- Assigned task -
Quote every line of the material beneath this one.

============================================================

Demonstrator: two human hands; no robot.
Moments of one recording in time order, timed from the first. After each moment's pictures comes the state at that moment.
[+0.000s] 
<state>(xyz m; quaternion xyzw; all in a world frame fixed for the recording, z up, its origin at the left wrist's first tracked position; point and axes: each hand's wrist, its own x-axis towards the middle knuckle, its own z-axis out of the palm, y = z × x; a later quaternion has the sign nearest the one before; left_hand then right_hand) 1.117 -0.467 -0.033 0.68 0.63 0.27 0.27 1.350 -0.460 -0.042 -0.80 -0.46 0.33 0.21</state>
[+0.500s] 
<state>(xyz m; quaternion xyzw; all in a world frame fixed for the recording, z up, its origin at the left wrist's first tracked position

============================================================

- Answer section -
Demonstrator: two human hands; no robot.
Moments of one recording in time order, timed from the first. After each moment's pictures comes the state at that moment.
[+0.000s] 
<state>(xyz m; quaternion xyzw; all in a world frame fixed for the recording, z up, its origin at the left wrist's first tracked position; point and axes: each hand's wrist, its own x-axis towards the middle knuckle, its own z-axis out of the palm, y = z × x; a later quaternion has the sign nearest the one before; left_hand then right_hand) 1.117 -0.467 -0.033 0.68 0.63 0.27 0.27 1.350 -0.460 -0.042 -0.80 -0.46 0.33 0.21</state>
[+0.500s] 
<state>(xyz m; quaternion xyzw; all in a world frame fixed for the recording, z up, its origin at the left wrist's first tracked position

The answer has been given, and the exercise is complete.